To identify new record with Polars, it is simply performed with an anti join.
source_data = {
'product_code' : ['0001', '0002', '0003', '0004','0005'],
'color' : ['red', 'green','blue','yellow','white'],
'size': ['small','medium','large','x-large', 'medium']
}
source_df = pl.DataFrame(source_data)
new_records_df = source_df.join(
other=target_df,
on='product_code',
how='anti'
)
new_records_df = new_records_df.with_columns(
[
pl.lit(True).alias('is_current'),
pl.lit(False).alias('is_deleted'),
pl.lit(datetime(1900,1,1,0,0,0,0)).alias('valid_from'),
pl.lit(datetime(9999,12,31,0,0,0,0)).alias('valid_to')
]
)
print(new_records_df)
If a record is deleted in the source system, it is a good idea to flag it as such in the SCD2 table.
source_data = {
'product_code' : ['0002', '0003', '0004','0005'],
'color' : ['green','blue','yellow','white'],
'size': ['medium','large','x-large', 'medium']
}
source_df = pl.DataFrame(source_data)
deleted_records_df = target_df.filter(
pl.col('is_current') == True,
pl.col('is_deleted') == False
).join(
other=source_df,
on='product_code',
how='anti'
)
deleted_records_df = deleted_records_df.with_columns(
pl.lit(True).alias('is_deleted')
)
print(deleted_records_df)
When it comes to the updated records, it gets a little more complex.

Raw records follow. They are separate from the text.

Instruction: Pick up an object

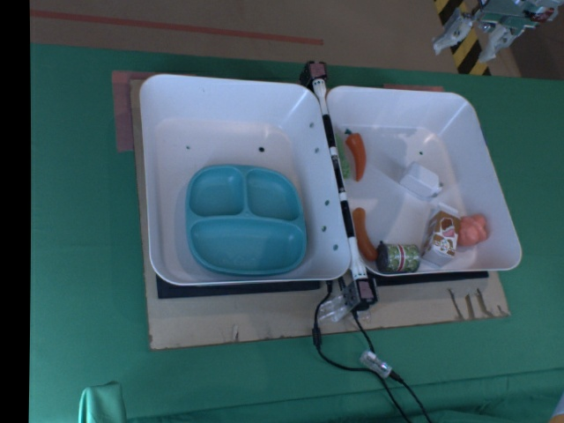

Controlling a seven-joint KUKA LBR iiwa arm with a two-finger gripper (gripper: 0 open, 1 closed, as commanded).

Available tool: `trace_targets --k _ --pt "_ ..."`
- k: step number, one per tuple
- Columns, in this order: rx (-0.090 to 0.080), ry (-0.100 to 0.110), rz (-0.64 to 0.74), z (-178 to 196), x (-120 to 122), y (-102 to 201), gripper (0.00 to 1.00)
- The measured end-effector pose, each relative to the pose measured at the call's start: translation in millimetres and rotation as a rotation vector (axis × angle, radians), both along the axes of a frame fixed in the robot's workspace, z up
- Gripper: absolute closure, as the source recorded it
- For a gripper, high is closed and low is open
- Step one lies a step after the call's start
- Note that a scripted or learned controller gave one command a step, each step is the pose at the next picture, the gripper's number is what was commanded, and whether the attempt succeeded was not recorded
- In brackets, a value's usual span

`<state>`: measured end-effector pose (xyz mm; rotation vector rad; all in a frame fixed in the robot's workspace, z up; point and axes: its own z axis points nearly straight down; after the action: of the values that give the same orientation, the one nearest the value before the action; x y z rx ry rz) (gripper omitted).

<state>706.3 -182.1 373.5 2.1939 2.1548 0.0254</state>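
Observation:
My gripper [470, 35] hangs at the top right, above and behind the right bin [480, 130], with its fingers spread apart and nothing between them. In the right bin lie an orange carrot [356, 154], a white block [421, 181], a second orange carrot [362, 233] along the left wall, a dark can [398, 256], a small carton [443, 236] and a pink toy [474, 229]. All of these sit well below the gripper, apart from it.
The left bin [176, 113] holds a teal divided plate [246, 219]. Both bins rest on cardboard [220, 324] over a green cloth. A cable [352, 346] runs from the divider toward the front edge. Yellow-black hazard tape [454, 16] lies behind.

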Motion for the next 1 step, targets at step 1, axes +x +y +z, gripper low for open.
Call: trace_targets --k 1 --pt "-0.008 -0.016 -0.003 21.1 1.2 -0.6 1.00"
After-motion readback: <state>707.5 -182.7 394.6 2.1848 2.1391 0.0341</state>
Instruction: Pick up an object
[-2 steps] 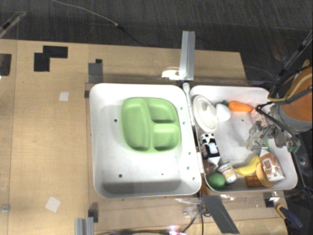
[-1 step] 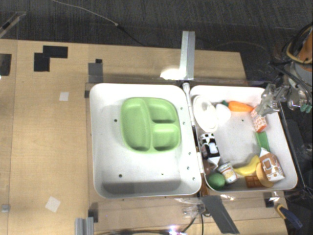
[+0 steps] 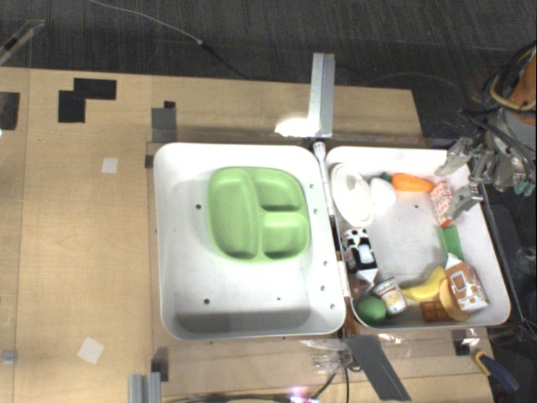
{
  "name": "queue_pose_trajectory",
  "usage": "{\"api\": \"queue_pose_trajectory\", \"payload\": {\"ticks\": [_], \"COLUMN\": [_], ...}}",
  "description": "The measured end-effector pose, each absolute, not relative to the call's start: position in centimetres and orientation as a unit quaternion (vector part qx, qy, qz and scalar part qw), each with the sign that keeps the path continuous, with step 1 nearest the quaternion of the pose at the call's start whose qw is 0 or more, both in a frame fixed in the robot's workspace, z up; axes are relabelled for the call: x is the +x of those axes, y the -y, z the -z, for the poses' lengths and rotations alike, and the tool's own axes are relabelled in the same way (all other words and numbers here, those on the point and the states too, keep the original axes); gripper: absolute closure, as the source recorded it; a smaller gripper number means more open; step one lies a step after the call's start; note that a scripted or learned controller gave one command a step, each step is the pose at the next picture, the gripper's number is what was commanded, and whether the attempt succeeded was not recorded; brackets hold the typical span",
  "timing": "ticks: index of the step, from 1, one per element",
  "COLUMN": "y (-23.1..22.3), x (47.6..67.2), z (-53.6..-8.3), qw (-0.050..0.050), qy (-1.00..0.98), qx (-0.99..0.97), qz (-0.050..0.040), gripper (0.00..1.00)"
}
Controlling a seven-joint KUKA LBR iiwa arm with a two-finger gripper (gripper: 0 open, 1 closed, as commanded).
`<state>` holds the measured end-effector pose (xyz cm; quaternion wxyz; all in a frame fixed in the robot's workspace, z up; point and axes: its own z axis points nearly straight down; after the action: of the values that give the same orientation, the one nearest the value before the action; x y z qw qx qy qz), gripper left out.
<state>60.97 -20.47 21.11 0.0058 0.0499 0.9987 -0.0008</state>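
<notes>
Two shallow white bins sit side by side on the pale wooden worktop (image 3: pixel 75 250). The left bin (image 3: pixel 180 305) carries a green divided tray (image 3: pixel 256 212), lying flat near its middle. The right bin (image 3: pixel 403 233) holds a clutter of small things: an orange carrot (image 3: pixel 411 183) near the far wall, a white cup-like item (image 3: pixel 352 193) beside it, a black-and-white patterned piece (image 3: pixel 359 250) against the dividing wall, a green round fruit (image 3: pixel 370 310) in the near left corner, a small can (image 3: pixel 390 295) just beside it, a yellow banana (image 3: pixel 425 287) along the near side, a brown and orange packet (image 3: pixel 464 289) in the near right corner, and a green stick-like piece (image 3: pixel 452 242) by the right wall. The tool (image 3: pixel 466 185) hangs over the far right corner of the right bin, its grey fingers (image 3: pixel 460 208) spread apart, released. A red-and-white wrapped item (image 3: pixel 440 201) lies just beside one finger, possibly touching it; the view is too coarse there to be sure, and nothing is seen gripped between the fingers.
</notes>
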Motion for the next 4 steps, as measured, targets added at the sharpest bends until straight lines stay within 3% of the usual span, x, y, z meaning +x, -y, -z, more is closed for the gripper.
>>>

Records which have changed will be identified, and then two versions of the
records will be created; one for closing the existing record — overwriting
the is_current
and valid_to
columns, and one version for opening new record
with all the new column values from the source data.
source_data = {
'product_code' : ['0002', '0003', '0004','0005'],
'color' : ['green','teal','yellow','white'],
'size': ['medium','large','x-large', 'medium']
}
source_df = pl.DataFrame(source_data)
updated_records_df = target_df.filter(
pl.col('is_current') == True,
).join(
other=source_df,
on='product_code',
how='inner'
).filter(
pl.any_horizontal(
pl.col('is_deleted') == True,
pl.col('color') != pl.col('color_right'),
pl.col('size') != pl.col('size_right')
)
)
print(updated_records_df)
From the updated records I’ll derive records to be closed. That is; the valid_to
timestamp is updated to current timestamp, and is_current
flag is set to false.
For the opened records I can similarly derive them from the updated records dataframe. This time, I take the values from the right dataframe, so the new column values overwrite the left dataframe columns.

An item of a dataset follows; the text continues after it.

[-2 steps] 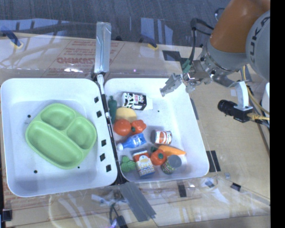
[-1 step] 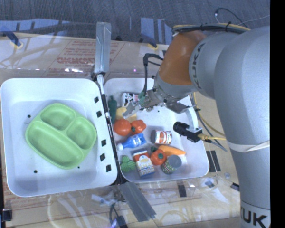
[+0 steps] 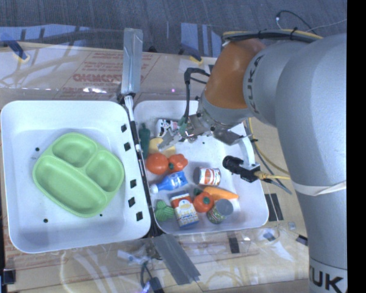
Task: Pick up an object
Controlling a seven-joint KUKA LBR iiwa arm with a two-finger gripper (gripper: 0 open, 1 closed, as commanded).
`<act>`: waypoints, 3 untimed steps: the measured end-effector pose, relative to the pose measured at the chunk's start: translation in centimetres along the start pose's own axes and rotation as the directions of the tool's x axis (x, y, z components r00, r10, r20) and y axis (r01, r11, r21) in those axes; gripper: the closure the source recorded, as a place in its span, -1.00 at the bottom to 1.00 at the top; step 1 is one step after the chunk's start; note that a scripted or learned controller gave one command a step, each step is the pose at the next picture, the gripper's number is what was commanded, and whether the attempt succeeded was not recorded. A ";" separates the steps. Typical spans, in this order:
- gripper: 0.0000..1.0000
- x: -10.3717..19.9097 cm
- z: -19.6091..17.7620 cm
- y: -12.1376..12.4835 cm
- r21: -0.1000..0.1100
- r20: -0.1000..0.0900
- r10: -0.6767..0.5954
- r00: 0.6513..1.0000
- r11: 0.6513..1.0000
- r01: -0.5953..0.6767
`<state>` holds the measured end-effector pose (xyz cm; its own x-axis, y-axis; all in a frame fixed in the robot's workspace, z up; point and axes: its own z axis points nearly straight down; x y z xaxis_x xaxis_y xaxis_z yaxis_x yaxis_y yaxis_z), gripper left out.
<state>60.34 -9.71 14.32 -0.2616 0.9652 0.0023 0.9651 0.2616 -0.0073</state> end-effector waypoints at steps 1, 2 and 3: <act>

opened_records_df = updated_records_df.with_columns(
pl.col('size_right').alias('size'),
pl.col('color_right').alias('color'),
pl.lit(modification_timestamp).alias('valid_from'),
pl.lit(False).alias('is_deleted')
)
opened_records_df = opened_records_df.drop(
'product_id',
'color_right',
'size_right'
)
print(opened_records_df)
Putting it all together:
insert_records_df = pl.concat(
[
new_records_df,
opened_records_df
],
how='vertical'
)
# Find the max product_id in the target
product_id_offset = target_df.select(
pl.col('product_id')
).max().item() + 1
insert_records_df = insert_records_df.with_row_index(
name='product_id',
offset=product_id_offset
)
upsert_records_df = pl.concat(
[
insert_records_df,
deleted_records_df,
closed_records_df
],
how='vertical_relaxed'
)
print(upsert_records_df)
Conclusion
The above dataframe represents all updates and inserts required to upsert into the Delta table. The only last step we need is to perform the merge-operation.

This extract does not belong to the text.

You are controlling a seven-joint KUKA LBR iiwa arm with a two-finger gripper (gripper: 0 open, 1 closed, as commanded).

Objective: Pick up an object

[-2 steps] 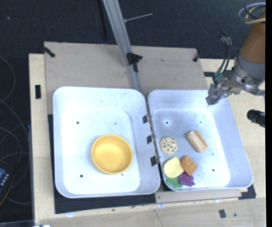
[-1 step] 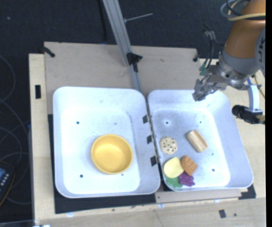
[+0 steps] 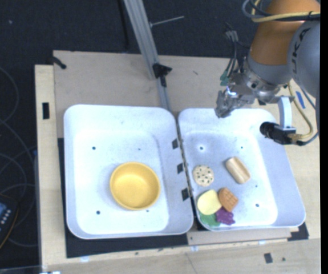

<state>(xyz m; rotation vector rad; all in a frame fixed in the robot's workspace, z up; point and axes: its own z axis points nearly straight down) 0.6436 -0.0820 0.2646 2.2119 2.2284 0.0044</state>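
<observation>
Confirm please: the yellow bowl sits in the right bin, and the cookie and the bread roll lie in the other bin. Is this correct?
Not quite. The camera view shows the yellow bowl in the left bin; the cookie and bread roll lie in the other, right bin.

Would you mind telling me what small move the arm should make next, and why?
Probably bring the gripper toward the camera and down over the bread roll; it hangs above the right bin's far rim, while the roll lies apart from the other food.

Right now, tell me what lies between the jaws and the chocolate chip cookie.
Camera view: bare white bin floor between the gripper and the chocolate chip cookie; nothing lies on that stretch.
</observation>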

upsert_records_df.write_delta(
target='./deltalake/product',
mode='merge',
delta_merge_options={
'predicate': 'source.product_id = target.product_id',
'source_alias': 'source',
'target_alias': 'target'
}
) \
.when_matched_update_all() \
.when_not_matched_insert_all() \
.execute()
updated_delta_table = pl.read_delta(
source='./deltalake/product'
).sort(
pl.col('product_id')
)
print(updated_delta_table)
In addition, Polars also provide a Lazy API which comes which amongst other benefits does automatic query plan optimisation and predicate pushdown.